Invisible Weapon: How the Active Denial System Can Silence Protests and Control Crowds
The ADS is more colloquially known as a microwave radiation weapon. It was developed for crowd control purposes, using non-lethal means. While it promises an enlightened solution to handle great groups without fatal injuries, this technology raises big concerns about probable misuse in political repressions and mass surveillance. It further looks into the dark realities and theories thrown up by the ADS, with particular emphasis on its possible use to silence protests and implications for civil rights in democratic societies.
The Intrusive Nature of the Active Denial System
One new type of weapon is the ADS, which focuses microwave radiation in such a way as to penetrate the skin and create an extremely burning sensation. The resultant pain would lead people to move rapidly away, even though the apparent injury could not be permanent.

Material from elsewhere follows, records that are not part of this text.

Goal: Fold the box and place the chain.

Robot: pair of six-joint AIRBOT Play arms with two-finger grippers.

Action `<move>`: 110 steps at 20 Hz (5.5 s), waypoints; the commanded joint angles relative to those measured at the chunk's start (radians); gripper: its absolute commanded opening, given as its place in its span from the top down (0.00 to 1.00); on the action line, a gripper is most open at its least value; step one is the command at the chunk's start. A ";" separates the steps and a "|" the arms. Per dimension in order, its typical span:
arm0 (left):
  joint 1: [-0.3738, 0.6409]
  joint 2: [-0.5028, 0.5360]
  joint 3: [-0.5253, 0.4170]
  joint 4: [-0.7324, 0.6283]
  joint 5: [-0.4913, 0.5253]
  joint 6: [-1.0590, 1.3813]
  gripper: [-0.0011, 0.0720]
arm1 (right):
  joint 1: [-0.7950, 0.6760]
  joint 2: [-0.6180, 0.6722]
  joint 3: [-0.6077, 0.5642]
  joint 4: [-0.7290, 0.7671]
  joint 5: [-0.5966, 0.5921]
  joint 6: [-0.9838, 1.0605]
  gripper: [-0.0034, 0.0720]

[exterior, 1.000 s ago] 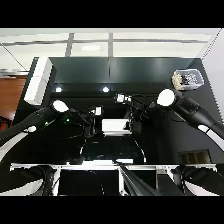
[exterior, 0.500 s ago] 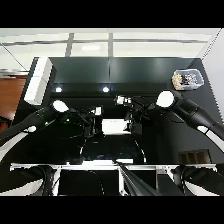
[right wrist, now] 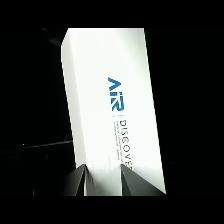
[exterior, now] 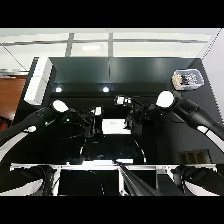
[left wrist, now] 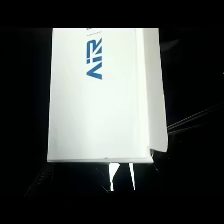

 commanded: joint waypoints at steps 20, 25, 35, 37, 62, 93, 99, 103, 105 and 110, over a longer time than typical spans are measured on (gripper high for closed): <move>0.000 0.000 0.000 0.000 -0.018 0.000 0.51 | 0.001 0.019 0.003 -0.042 0.017 -0.001 0.21; 0.000 0.000 0.000 0.000 -0.018 0.000 0.51 | 0.001 0.019 0.003 -0.043 0.009 0.001 0.04; 0.000 0.000 0.000 0.000 -0.018 0.000 0.51 | 0.001 0.018 0.003 -0.070 -0.005 0.009 0.56; 0.000 0.000 0.000 0.000 -0.018 0.000 0.51 | 0.001 0.018 0.003 -0.070 -0.005 0.009 0.56; 0.000 0.000 0.000 0.000 -0.018 0.000 0.51 | 0.000 0.018 -0.007 -0.071 0.013 0.053 0.46; 0.002 0.001 0.000 -0.001 -0.021 0.000 0.51 | -0.131 0.083 -0.242 0.374 -0.091 0.658 0.93; 0.002 0.043 0.021 0.086 -0.001 -0.077 0.00 | -0.387 0.381 -0.163 0.112 0.132 0.747 0.93; -0.003 0.111 0.080 0.131 -0.140 -0.239 0.01 | -0.586 0.492 -0.164 -0.126 0.221 0.822 0.93; -0.029 0.130 0.119 0.132 -0.154 -0.377 0.01 | -0.650 0.497 -0.165 -0.125 0.219 0.821 0.93; -0.147 0.056 0.227 0.132 -0.072 -0.426 0.01 | -0.669 0.497 -0.165 -0.114 0.177 0.822 0.93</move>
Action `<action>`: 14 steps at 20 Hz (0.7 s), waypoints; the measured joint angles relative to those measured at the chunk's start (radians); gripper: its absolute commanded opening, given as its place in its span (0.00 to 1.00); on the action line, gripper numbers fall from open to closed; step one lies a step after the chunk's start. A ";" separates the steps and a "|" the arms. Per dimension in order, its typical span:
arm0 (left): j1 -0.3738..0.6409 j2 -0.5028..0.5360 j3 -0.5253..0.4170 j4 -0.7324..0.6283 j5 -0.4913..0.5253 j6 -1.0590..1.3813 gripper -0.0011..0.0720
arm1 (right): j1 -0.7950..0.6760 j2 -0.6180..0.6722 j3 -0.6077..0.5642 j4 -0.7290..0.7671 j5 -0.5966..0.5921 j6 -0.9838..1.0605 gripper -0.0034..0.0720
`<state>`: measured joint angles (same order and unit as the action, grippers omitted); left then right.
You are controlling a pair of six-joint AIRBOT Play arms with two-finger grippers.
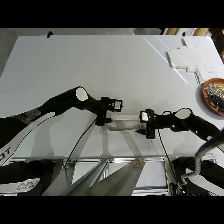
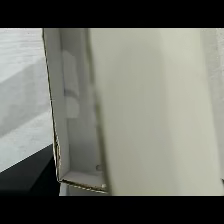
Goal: Fold the box and place the chain.
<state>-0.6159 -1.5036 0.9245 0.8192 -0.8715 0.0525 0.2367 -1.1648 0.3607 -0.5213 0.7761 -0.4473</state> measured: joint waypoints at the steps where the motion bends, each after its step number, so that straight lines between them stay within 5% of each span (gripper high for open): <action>1: 0.000 0.013 0.000 0.028 -0.004 -0.023 0.75 | 0.000 0.000 0.000 0.001 0.000 0.000 0.58; 4: 0.005 0.056 0.000 0.148 -0.030 -0.145 0.70 | 0.000 0.000 0.000 0.002 -0.002 0.002 0.58; 7: 0.013 0.118 -0.001 0.259 -0.098 -0.291 0.07 | 0.000 0.000 0.000 0.004 -0.003 0.005 0.58; 14: -0.093 0.303 -0.001 0.351 -0.228 -0.521 0.02 | 0.000 0.000 0.000 0.003 -0.003 0.003 0.58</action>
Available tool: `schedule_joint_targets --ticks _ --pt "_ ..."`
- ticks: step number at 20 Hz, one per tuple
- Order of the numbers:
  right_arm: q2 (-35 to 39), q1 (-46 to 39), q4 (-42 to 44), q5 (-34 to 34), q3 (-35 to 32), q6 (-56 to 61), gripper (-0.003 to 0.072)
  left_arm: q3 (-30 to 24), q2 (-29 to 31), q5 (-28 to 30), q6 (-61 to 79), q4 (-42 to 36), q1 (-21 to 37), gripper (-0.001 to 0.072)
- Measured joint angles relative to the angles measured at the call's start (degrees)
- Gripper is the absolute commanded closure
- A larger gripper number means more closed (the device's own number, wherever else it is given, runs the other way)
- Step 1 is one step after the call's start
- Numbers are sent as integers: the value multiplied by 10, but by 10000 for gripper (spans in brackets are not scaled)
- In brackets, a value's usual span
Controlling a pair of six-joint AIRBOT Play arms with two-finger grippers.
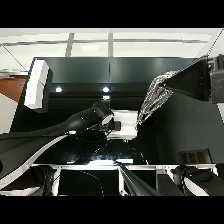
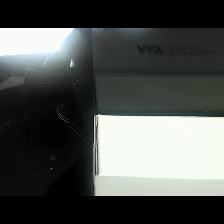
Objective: Fold the box and place the chain.
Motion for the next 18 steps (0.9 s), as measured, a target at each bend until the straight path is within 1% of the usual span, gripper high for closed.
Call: schedule_joint_targets --ticks 5,8,10,13,18 --pt "-1 2 8 -11 -2 -1 648 0 0 0 0 0 0 681" --pt "-2 18 9 -20 -23 -1 647 0 0 0 0 0 0 681" --pt "-2 36 0 -33 -47 -1 647 0 0 0 0 0 0 681" --pt "-2 57 -47 -47 -91 -1 647 0 0 0 0 0 0 681" --pt "-2 82 -88 -83 -191 3 647 0 0 0 0 0 0 681"
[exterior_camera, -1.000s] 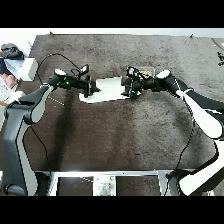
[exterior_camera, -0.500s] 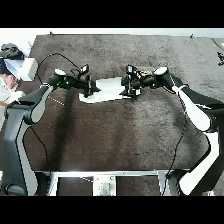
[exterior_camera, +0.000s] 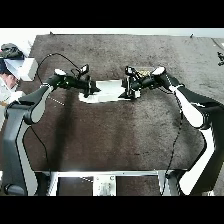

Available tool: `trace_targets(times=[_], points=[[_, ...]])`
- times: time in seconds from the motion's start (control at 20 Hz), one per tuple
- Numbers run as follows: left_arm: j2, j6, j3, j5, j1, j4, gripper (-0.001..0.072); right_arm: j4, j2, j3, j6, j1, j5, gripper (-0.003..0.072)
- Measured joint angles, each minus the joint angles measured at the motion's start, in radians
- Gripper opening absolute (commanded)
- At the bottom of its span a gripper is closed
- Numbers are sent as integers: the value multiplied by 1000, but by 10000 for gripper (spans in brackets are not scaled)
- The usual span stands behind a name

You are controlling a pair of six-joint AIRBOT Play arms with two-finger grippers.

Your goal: Fold the box and place the chain.

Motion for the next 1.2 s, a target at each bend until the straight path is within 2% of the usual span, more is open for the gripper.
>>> trace_targets(times=[0.45, 1.2], points=[[0, 0, 0, 0, 0, -1, 13, 2, -81, 68, 4, 2, 48, 591], [0, 0, 0, 0, 0, -1, 12, -14, -130, 120, 11, 3, 86, 584]])
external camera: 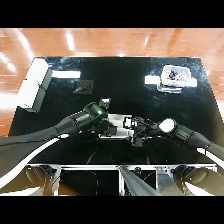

This is a highly intrusive weapon that easily exceeds physical discomfort into extreme zones without visible injury.
Unlike other methods of crowd control, such as tear gas or rubber bullets, the ADS invades a person's body directly, bypassing traditional physical barriers. This level of intrusion is very serious and raises crucial ethical concerns. While not actually projected to cause injury, the ADS is so painful that people believe they are burning; this is another area where extreme, even abusive, power is exerted over the human body by authorities in dispersing protesters or suppressing civil unrest with no accountability.
This, in the wrong hands, merely serves as an excuse to lay down the path to excessive and unchecked force that easily transforms peaceful protests into chaotic dispersals.